# Barco 701s



## Guest (May 14, 2008)

Most recent asking price is 80 pounds (~160USD)

The projector is in the UK and is not for sale by me. 

http://www.speakerplans.com/forum/forum_posts.asp?TID=14041


Hope someone benefits from this.


----------



## Blaser (Aug 28, 2006)

That's appearantly a CRT projector. What do you mean "saw it"? Its picture? It also seams not to have the suitable inputs for HT?? Also too cheap to be true?

Can you elaborate?


----------



## Guest (May 14, 2008)

I saw, the thread linked to, in which a guy is selling a Barco 701s for 80pounds in the UK. Even with added shipping this should be a deal, as i think they go for closer to a grand used in the states. 
The price is so low because the guy wants to be rid of it. The thread starts off as 150pounds, and eventually gets down to 80pounds. I don't know much about projectors, but i know that CRT's are desirable for a nice HT.

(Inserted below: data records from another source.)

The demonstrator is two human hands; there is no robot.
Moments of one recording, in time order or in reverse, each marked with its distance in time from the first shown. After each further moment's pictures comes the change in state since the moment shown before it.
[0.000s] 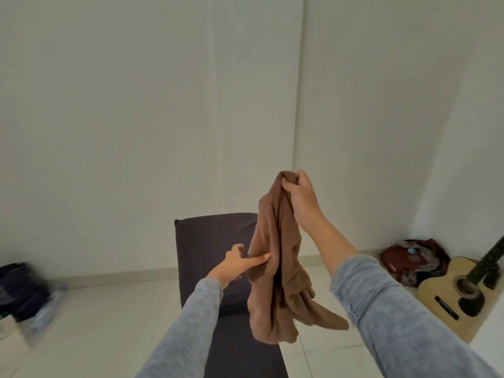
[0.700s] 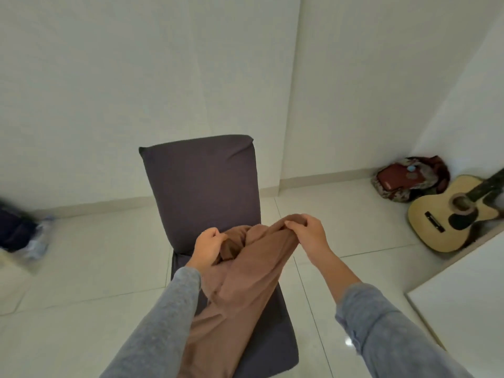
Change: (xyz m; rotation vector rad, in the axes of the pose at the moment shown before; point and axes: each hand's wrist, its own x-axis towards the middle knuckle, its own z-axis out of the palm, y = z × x) left_hand 0.097 -0.146 0.013 0.048 0.319 -0.125; right_hand -0.038 0.249 -0.062 -0.408 0.099 0.589
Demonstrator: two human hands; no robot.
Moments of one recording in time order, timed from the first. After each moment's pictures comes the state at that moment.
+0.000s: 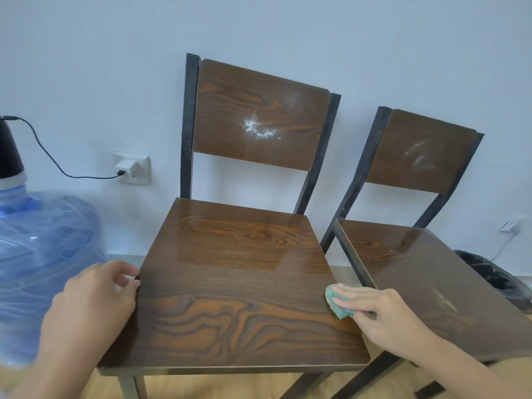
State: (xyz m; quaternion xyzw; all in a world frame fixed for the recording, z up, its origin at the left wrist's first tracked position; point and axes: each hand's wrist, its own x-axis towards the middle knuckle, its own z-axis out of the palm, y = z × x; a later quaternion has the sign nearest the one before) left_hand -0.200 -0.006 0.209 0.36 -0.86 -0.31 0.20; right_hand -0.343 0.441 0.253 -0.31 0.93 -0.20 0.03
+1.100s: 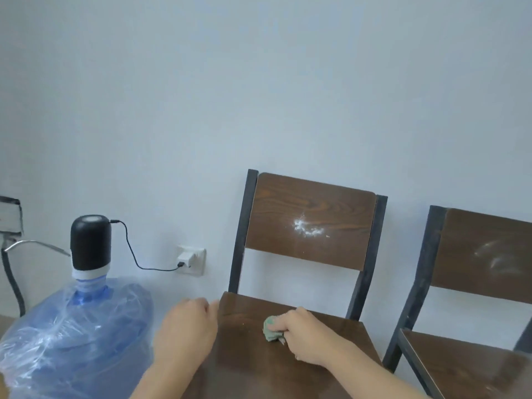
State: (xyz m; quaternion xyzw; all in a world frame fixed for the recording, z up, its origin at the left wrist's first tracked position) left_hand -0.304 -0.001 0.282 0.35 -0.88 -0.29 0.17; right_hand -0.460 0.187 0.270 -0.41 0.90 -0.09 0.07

As far as too good to be true. It is in the "Stuff for sale" section of a reputable audio forum. The listing is by a long time member who has no reputation of ripping off others. 

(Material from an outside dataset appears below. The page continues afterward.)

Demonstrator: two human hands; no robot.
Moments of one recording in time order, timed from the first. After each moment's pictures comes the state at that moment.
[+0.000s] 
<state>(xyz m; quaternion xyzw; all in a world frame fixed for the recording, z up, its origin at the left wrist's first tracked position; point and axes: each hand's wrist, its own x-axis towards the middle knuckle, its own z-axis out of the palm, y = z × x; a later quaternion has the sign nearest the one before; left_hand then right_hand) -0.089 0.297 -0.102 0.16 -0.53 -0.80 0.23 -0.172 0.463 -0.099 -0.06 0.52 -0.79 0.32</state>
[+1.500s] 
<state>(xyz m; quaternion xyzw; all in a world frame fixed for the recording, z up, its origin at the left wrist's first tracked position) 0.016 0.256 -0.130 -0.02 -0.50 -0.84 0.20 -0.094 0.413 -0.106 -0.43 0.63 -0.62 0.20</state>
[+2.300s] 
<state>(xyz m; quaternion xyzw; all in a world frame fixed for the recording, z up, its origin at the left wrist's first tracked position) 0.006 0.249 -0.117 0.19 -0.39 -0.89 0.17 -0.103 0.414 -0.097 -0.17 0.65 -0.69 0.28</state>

If you care to, check it out; hope this gives a little more clarity.

Peter.


----------



## Blaser (Aug 28, 2006)

hifiger said:


> . I don't know much about projectors, but i know that CRT's are desirable for a nice HT.


Yes and no :bigsmile: Just have a look at the stickies for more information.


> As far as too good to be true. It is in the "Stuff for sale" section of a reputable audio forum. The listing is by a long time member who has no reputation of ripping off others.
> 
> If you care to, check it out; hope this gives a little more clarity.


I'll do, thanks a lot Peter!


----------



## tbase1 (Nov 10, 2006)

If you're new to crt's this is a easy projector to learn. Hopefully the crt's are not burned. I've owned at least ten of these. When you change the lenses to color corrected it really shines. I would not go over a 106" screen and feed it component video directly.


----------